AdamW

Contents

AdamW#

class brainpy.optim.AdamW(lr, train_vars=None, beta1=0.9, beta2=0.999, eps=1e-08, weight_decay=0.01, amsgrad=False, name=None)[source]#

Adam with weight decay regularization [1]_.

AdamW uses weight decay to regularize learning towards small weights, as this leads to better generalization. In SGD you can also use L2 regularization to implement this as an additive loss term, however L2 regularization does not behave as intended for adaptive gradient algorithms such as Adam.

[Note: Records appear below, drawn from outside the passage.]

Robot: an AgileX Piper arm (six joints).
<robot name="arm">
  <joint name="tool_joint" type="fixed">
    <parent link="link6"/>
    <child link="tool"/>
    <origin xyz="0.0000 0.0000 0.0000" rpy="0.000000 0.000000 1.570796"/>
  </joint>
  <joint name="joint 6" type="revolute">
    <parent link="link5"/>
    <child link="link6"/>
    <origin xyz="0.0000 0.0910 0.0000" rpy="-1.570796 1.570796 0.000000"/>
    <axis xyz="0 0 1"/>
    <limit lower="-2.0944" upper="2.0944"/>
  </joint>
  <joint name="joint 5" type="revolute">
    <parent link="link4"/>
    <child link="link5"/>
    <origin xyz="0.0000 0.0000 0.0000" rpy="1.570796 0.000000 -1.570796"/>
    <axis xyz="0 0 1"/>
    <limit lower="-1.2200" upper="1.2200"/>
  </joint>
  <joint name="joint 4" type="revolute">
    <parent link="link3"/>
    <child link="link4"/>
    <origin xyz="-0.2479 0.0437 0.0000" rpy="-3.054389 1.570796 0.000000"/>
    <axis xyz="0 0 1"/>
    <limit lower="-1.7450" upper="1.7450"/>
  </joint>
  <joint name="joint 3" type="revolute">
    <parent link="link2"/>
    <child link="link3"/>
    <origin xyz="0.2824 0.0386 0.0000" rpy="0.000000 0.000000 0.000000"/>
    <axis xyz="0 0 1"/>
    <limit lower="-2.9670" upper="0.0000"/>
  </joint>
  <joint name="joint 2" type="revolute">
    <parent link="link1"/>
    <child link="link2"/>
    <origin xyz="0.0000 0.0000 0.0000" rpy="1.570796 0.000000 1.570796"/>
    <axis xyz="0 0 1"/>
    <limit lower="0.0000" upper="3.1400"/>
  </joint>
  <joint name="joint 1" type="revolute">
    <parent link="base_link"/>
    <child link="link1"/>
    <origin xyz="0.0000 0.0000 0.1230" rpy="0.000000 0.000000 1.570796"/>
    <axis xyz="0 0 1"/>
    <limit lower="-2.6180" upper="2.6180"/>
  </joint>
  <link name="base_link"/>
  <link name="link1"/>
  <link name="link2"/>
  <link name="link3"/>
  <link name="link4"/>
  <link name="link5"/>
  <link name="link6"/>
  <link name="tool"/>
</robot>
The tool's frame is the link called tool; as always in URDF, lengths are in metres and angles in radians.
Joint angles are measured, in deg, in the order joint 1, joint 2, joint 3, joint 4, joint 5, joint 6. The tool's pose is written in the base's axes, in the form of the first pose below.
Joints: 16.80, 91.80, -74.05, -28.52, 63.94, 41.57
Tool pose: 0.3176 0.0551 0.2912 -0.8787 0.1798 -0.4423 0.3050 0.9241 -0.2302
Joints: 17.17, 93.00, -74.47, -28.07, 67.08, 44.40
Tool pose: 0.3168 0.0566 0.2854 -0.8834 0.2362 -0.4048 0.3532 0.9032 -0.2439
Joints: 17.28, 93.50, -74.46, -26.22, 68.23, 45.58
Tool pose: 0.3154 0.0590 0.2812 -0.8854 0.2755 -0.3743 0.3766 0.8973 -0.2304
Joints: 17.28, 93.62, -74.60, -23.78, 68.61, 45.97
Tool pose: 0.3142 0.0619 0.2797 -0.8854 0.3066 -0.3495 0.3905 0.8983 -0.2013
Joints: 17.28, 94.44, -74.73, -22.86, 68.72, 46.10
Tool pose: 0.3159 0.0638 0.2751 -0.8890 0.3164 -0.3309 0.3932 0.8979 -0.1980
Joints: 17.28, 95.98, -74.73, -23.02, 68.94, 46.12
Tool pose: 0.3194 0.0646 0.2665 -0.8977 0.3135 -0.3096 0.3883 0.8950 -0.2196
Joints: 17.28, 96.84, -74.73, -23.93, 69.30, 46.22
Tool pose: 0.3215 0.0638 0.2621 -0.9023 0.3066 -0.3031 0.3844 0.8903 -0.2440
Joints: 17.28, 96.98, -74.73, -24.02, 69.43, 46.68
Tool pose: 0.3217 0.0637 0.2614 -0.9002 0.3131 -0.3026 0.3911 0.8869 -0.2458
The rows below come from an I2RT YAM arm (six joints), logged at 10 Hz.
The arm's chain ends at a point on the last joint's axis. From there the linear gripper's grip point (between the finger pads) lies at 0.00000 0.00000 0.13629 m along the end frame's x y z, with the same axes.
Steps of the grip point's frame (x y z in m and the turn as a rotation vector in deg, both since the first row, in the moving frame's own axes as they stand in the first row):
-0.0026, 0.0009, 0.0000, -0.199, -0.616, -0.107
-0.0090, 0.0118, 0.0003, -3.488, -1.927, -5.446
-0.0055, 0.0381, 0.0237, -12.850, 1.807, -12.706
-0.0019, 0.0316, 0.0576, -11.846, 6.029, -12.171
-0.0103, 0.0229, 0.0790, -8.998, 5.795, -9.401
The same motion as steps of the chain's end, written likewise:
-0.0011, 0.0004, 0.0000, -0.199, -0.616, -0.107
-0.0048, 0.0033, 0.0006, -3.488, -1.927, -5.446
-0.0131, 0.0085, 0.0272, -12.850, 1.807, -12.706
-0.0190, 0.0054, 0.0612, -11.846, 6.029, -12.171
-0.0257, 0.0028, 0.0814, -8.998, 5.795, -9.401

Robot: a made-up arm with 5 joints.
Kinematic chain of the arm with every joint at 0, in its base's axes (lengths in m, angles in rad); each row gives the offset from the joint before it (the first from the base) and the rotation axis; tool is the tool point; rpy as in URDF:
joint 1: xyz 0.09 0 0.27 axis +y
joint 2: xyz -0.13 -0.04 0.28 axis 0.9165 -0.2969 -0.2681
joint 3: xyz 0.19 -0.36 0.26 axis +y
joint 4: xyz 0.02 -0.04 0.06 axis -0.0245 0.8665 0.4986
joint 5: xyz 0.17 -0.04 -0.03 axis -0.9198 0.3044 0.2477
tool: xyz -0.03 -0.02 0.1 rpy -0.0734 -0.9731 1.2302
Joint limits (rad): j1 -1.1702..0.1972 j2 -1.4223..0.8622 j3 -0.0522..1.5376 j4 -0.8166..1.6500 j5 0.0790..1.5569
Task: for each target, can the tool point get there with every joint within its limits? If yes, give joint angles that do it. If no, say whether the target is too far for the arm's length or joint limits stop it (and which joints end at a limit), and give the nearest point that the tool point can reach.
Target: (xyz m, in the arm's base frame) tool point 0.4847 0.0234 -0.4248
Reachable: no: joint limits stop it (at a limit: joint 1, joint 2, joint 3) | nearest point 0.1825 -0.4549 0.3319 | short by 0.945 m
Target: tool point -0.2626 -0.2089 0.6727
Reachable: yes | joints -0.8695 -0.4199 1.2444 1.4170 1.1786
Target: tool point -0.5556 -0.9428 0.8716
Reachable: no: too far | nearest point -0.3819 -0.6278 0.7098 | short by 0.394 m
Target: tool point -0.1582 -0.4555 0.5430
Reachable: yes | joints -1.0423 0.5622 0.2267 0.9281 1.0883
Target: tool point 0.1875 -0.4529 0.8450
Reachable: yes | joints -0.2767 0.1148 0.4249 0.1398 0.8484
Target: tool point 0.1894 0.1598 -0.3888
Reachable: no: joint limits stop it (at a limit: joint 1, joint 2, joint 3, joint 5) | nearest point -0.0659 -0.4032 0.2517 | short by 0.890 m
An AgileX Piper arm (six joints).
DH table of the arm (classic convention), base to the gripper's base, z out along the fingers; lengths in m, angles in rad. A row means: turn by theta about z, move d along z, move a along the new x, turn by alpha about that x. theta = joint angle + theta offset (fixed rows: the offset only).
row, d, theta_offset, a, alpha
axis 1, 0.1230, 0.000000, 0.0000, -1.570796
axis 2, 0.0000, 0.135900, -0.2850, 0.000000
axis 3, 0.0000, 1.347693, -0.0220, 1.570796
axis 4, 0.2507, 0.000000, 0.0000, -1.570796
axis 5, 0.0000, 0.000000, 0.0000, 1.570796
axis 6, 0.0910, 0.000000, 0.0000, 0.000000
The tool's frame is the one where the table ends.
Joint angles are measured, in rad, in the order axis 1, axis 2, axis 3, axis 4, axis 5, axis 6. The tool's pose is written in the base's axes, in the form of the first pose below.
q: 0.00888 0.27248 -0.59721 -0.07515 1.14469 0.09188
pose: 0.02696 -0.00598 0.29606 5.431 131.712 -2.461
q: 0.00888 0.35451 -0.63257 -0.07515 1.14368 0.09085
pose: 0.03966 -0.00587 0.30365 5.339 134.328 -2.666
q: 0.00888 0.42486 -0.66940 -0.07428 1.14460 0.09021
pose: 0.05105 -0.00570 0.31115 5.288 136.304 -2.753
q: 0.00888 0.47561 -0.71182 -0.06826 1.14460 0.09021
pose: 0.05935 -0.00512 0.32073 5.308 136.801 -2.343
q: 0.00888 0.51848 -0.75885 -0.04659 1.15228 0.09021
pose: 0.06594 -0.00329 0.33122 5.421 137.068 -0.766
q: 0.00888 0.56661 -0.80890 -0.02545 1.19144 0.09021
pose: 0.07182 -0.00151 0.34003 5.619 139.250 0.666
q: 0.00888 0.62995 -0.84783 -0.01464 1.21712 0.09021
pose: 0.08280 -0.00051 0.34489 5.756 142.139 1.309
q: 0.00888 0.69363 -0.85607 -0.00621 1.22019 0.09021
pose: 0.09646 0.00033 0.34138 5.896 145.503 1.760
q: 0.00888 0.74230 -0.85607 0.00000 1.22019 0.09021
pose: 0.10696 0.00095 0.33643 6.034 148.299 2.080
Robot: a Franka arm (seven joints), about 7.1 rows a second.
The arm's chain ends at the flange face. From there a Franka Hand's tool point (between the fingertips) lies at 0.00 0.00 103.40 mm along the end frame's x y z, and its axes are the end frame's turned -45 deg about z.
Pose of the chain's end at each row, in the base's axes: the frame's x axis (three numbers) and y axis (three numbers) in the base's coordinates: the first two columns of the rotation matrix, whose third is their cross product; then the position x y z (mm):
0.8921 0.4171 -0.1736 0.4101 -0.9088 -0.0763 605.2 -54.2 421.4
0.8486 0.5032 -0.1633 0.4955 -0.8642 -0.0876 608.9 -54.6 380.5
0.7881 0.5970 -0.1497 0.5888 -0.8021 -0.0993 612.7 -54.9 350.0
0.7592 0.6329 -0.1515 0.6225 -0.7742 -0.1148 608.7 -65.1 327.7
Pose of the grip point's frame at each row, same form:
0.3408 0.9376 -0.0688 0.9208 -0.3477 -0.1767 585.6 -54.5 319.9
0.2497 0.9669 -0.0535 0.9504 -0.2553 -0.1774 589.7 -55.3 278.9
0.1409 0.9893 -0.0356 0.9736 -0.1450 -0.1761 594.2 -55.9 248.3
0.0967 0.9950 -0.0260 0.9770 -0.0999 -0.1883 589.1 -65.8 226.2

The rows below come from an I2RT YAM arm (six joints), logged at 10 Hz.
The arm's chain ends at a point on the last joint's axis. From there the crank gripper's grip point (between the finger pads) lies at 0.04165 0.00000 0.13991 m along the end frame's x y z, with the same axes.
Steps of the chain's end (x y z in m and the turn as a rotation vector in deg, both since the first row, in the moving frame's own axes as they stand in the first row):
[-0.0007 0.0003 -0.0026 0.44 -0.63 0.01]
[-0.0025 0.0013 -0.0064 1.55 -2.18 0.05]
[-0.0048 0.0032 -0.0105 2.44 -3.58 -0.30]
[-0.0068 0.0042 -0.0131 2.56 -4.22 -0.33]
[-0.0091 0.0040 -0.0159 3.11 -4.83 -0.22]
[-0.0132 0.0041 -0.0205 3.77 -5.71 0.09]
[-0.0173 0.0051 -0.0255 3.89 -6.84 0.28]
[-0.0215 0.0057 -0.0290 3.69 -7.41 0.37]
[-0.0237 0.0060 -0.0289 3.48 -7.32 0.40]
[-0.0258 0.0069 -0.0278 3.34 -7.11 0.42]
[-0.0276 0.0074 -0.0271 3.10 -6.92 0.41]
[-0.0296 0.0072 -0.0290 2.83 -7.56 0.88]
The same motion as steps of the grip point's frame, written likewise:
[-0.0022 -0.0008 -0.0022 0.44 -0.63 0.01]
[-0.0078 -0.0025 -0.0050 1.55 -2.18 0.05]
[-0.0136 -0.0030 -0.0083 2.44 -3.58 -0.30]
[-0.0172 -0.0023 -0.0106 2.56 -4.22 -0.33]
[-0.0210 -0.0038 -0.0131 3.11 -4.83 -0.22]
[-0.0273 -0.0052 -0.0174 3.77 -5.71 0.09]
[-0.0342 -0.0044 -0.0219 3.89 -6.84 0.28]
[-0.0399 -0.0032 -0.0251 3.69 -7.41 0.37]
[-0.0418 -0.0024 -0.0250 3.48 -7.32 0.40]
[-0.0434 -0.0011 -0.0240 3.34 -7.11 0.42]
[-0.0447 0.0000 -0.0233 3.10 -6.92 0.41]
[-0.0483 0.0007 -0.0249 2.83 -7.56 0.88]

\[ \begin{align}\begin{aligned}\begin{split}\begin{aligned} &\rule{110mm}{0.4pt} \\ &\textbf{input} : \gamma \text{(lr)}, \: \beta_1, \beta_2 \text{(betas)}, \: \theta_0 \text{(params)}, \: f(\theta) \text{(objective)}, \: \epsilon \text{ (epsilon)} \\ &\hspace{13mm} \lambda \text{(weight decay)}, \: \textit{amsgrad}, \: \textit{maximize} \\ &\textbf{initialize} : m_0 \leftarrow 0 \text{ (first moment)}, v_0 \leftarrow 0 \text{ ( second moment)}, \: \widehat{v_0}^{max}\leftarrow 0 \\[-1.ex] &\rule{110mm}{0.4pt} \\ &\textbf{for} \: t=1 \: \textbf{to} \: \ldots \: \textbf{do} \\\end{split}\\\begin{split} &\hspace{5mm}\textbf{if} \: \textit{maximize}: \\ &\hspace{10mm}g_t \leftarrow -\nabla_{\theta} f_t (\theta_{t-1}) \\ &\hspace{5mm}\textbf{else} \\ &\hspace{10mm}g_t \leftarrow \nabla_{\theta} f_t (\theta_{t-1}) \\ &\hspace{5mm} \theta_t \leftarrow \theta_{t-1} - \gamma \lambda \theta_{t-1} \\ &\hspace{5mm}m_t \leftarrow \beta_1 m_{t-1} + (1 - \beta_1) g_t \\ &\hspace{5mm}v_t \leftarrow \beta_2 v_{t-1} + (1-\beta_2) g^2_t \\ &\hspace{5mm}\widehat{m_t} \leftarrow m_t/\big(1-\beta_1^t \big) \\ &\hspace{5mm}\widehat{v_t} \leftarrow v_t/\big(1-\beta_2^t \big) \\ &\hspace{5mm}\textbf{if} \: amsgrad \\ &\hspace{10mm}\widehat{v_t}^{max} \leftarrow \mathrm{max}(\widehat{v_t}^{max}, \widehat{v_t}) \\ &\hspace{10mm}\theta_t \leftarrow \theta_t - \gamma \widehat{m_t}/ \big(\sqrt{\widehat{v_t}^{max}} + \epsilon \big) \\ &\hspace{5mm}\textbf{else} \\ &\hspace{10mm}\theta_t \leftarrow \theta_t - \gamma \widehat{m_t}/ \big(\sqrt{\widehat{v_t}} + \epsilon \big) \\ &\rule{110mm}{0.4pt} \\[-1.ex] &\bf{return} \: \theta_t \\[-1.ex] &\rule{110mm}{0.4pt} \\[-1.ex] \end{aligned}\end{split}\end{aligned}\end{align} \]

Parameters:

lr: float, Scheduler

learning rate.

beta1: optional, float

A positive scalar value for beta_1, the exponential decay rate for the first moment estimates. Generally close to 1.

beta2: optional, float

A positive scalar value for beta_2, the exponential decay rate for the second moment estimates. Generally close to 1.

eps: optional, float

A positive scalar value for epsilon, a small constant for numerical stability.

weight_decay: float

Strength of the weight decay regularization. Note that this weight decay is multiplied with the learning rate.

amsgrad: bool

whether to use the AMSGrad variant of this algorithm from the paper On the Convergence of Adam and Beyond.

nameoptional, str

The optimizer name.

References:

.. [1] Loshchilov, Ilya and Frank Hutter. “Decoupled Weight Decay Regularization.” International Conference on Learning Representations (2019).